Fabulaciones reales
Vivo en una realidad esquizoide. Hace unos meses mi país era la economía jaguar que, con su potencia, no tenía parangón entre los países emergentes. Hoy, resulta que no hay plata para pagar policías y recortamos diseños de obras de infraestructura en marcha porque, ¡diay!, falta el “camay”. De feria, el jaguar pereció de muerte natural, el martes, en la Sala Cuarta, pero eso ya tampoco importa porque ahora vamos con todo por la fundación de la III República. ¿En qué debo creer: en la vida y muerte del jaguar, en la ineludible necesidad de una nueva república? ¿Somos una democracia, una oligarquía, una tiranía? ¿Será que todo es cierto, pero al mismo tiempo no lo es, o será cierto quizá por ciclos de 18 o 24 horas?

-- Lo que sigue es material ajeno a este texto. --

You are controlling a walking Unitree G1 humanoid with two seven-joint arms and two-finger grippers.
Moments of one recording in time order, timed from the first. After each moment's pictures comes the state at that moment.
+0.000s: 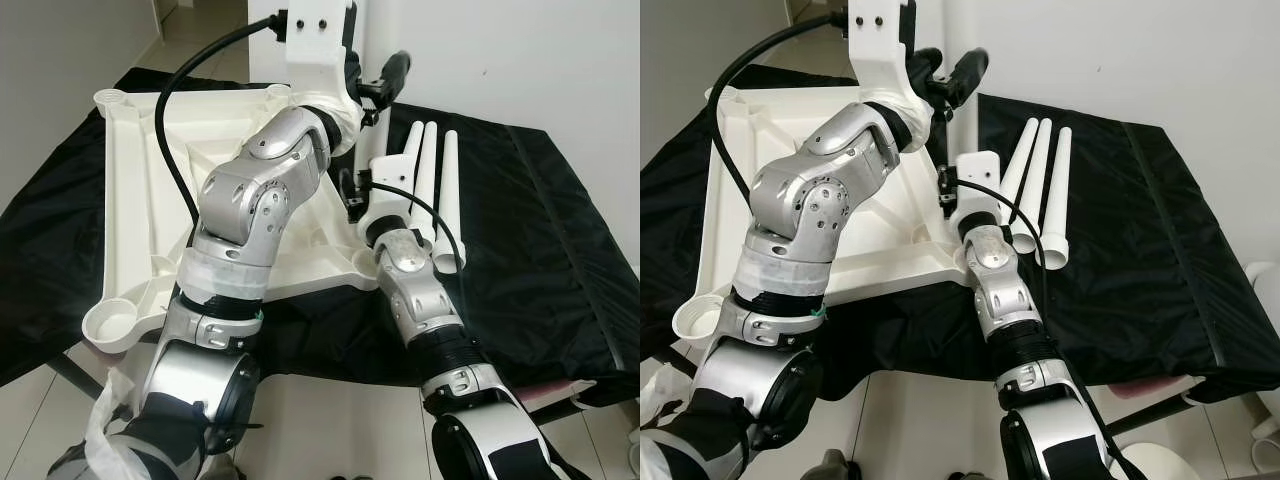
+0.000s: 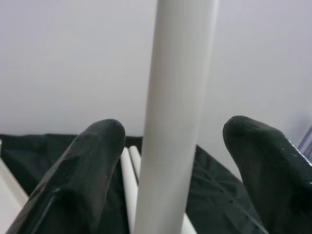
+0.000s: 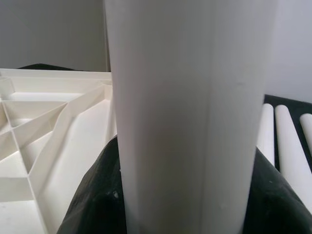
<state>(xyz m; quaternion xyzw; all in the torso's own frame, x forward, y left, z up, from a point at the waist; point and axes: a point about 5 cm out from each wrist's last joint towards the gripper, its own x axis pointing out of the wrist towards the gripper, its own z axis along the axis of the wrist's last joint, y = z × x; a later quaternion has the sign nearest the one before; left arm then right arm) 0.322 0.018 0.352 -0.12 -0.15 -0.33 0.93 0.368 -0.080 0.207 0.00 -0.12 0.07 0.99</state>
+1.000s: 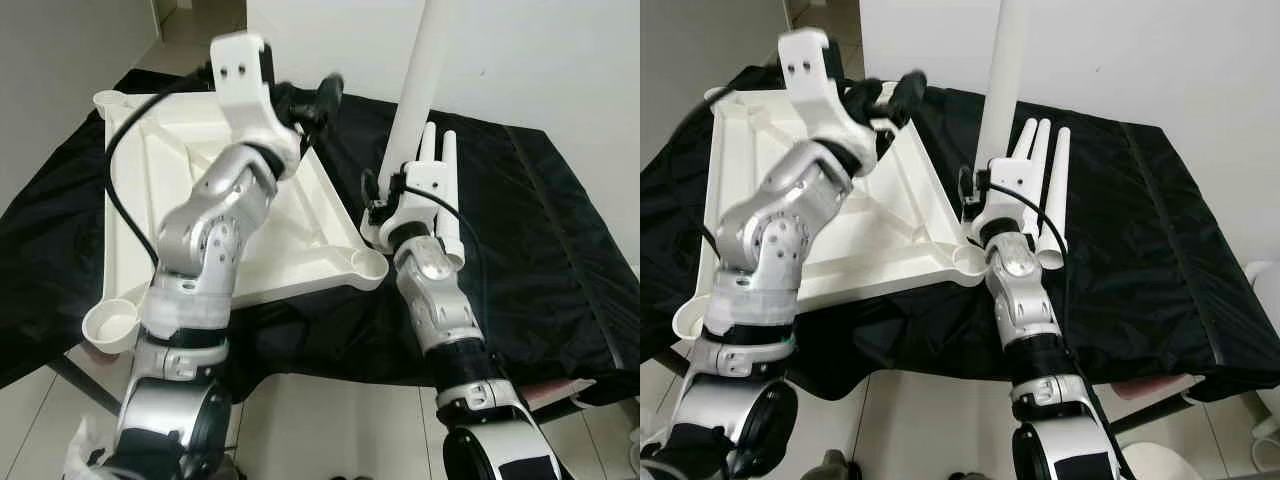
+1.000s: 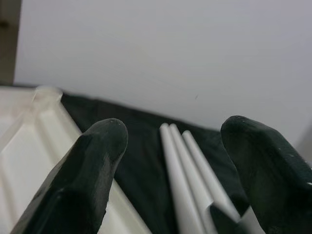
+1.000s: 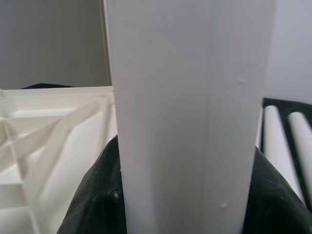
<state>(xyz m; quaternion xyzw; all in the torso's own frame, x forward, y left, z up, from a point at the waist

Estos giros permanentes de eso que se me presenta como real es distinto de lo que el filósofo Heráclito planteaba hace unos dos mil quinientos años. Dijo que la realidad está en permanente transformación y empleó la metáfora del río para ilustrar el punto: “Ningún hombre puede cruzar el mismo río dos veces, porque ni el hombre ni el agua serán los mismos”. Esto lo acepto, es más, siempre lo he creído así, pero lo que hoy vivo es otra cosa. Por ejemplo, no es que el jaguar murió, es que quizá nunca existió; y, sin embargo, es evidente que sí, pues medio país estuvo discutiendo sobre el tema como si fuera real, y nadie invierte tiempo o esfuerzo en algo que no existe. Y, por esa vía, caigo en el pozo de la incerteza existencial.

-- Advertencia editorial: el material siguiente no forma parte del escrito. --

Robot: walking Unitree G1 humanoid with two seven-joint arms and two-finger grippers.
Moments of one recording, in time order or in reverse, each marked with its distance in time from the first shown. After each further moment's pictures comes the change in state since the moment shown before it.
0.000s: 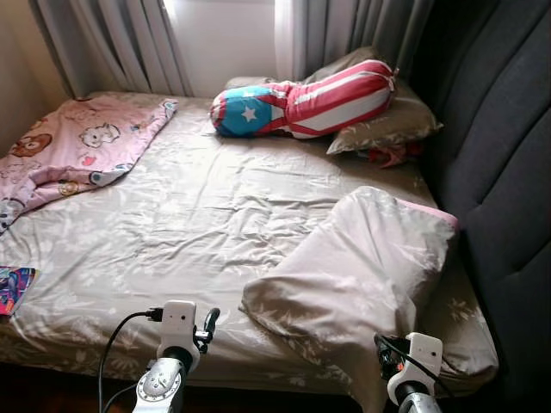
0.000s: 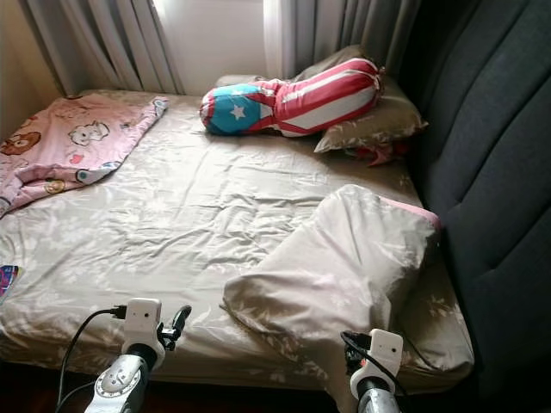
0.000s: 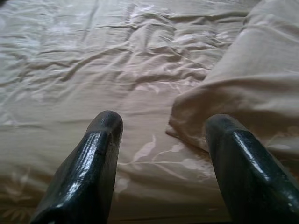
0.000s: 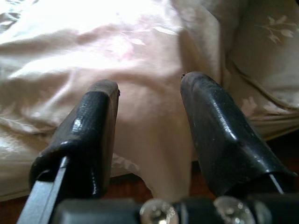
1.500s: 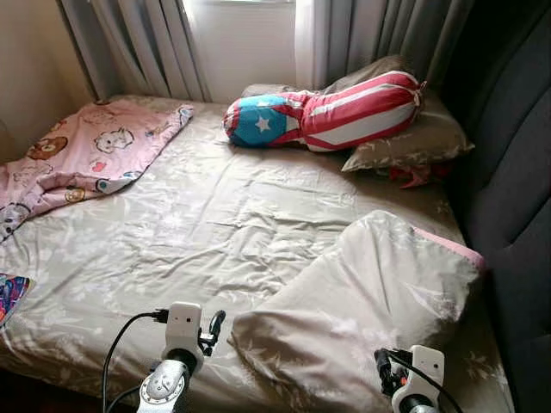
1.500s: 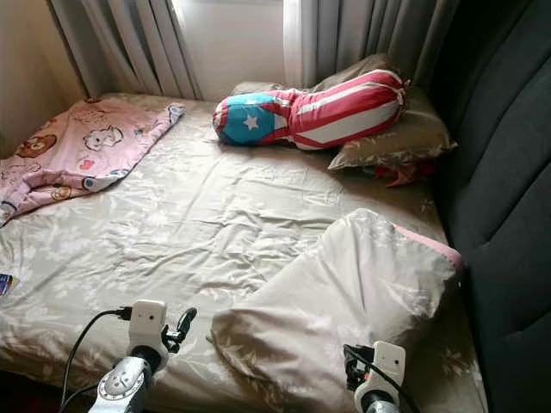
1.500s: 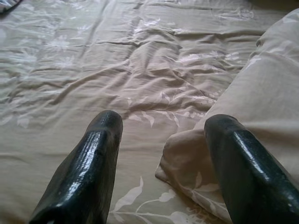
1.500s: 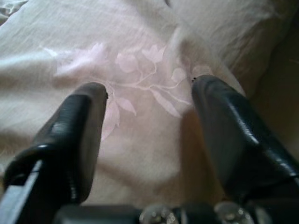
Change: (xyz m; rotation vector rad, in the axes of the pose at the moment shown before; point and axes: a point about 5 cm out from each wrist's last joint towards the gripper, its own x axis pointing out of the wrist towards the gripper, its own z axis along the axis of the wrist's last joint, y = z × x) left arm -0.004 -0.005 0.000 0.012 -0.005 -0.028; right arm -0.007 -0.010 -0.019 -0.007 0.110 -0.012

Pellízquese, me dirá más de uno, ¿no ve que todo es un espectáculo? Ya lo dijo hace treinta años Sartori, el eminente politólogo italiano, cuando llamó la atención sobre la videopolítica. Y, tiempo después, Vargas Llosa escribió un libro sobre la civilización del espectáculo, acerca del entretenimiento de masas en todos los ámbitos de la vida social. Pero, refutaría yo, la cosa no es tan fácil: ¿en qué lugar termina la realidad y empieza la fábula? O, para complicarla más, ¿cuándo la fábula no es real?

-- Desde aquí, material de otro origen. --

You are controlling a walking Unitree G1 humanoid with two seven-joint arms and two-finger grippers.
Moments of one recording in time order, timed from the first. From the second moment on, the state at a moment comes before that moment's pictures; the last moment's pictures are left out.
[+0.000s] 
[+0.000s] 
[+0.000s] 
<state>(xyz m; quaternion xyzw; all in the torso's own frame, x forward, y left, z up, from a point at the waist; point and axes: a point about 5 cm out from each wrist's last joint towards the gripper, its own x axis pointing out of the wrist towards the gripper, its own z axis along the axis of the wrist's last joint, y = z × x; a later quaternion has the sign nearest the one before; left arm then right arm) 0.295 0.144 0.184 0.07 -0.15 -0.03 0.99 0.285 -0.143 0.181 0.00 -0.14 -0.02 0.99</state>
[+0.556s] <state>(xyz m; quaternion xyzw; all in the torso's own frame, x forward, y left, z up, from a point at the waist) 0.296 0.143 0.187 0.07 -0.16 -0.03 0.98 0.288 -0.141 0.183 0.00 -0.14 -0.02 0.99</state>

Esta sociedad costarricense, a la que pertenezco, ha ido perdiendo algo esencial para el funcionamiento de la democracia: un parámetro de verdad compartido que permita a la ciudadanía ejercer el escrutinio público y debatir honestamente sobre el rumbo del país. Pero no, cuando todo puede ser, o no serlo, la cosa se traslada al terreno inconmensurable de los conflictos por la fe verdadera. O del autoengaño.
El autor es sociólogo, director del Programa Estado de la Nación.